*HOW TO COMPLETE THIS TASK*
Type out all the data below, word for word.

*PROVIDED MATERIAL*

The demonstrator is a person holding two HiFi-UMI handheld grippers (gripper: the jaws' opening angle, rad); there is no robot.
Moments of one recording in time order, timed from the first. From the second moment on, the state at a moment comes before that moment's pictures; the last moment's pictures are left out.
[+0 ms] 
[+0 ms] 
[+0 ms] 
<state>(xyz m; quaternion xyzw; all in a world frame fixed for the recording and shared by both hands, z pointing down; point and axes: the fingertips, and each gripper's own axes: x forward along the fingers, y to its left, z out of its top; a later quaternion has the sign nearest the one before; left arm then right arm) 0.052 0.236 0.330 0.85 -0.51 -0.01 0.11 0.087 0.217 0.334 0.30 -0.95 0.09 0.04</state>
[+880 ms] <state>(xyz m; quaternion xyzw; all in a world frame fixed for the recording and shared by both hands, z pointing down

*RESPONSE TO THIS TASK*
The demonstrator is a person holding two HiFi-UMI handheld grippers (gripper: the jaws' opening angle, rad); there is no robot.
Moments of one recording in time order, timed from the first. From the second moment on, the state at a moment comes before that moment's pictures; the last moment's pictures are left out.
[+0 ms] 
[+0 ms] 
[+0 ms] 
<state>(xyz m; quaternion xyzw; all in a world frame fixed for the recording and shared by both hands, z pointing down; point and axes: the fingertips, and each gripper's own axes: x forward along the fingers, y to its left, z out of its top; a later quaternion has the sign nearest the one before; left arm then right arm) 0.052 0.236 0.330 0.85 -0.51 -0.01 0.11 0.087 0.217 0.334 0.30 -0.95 0.09 0.04</state>
[+880 ms] <state>(xyz m; quaternion xyzw; all in a world frame fixed for the recording and shared by both hands, z pointing down

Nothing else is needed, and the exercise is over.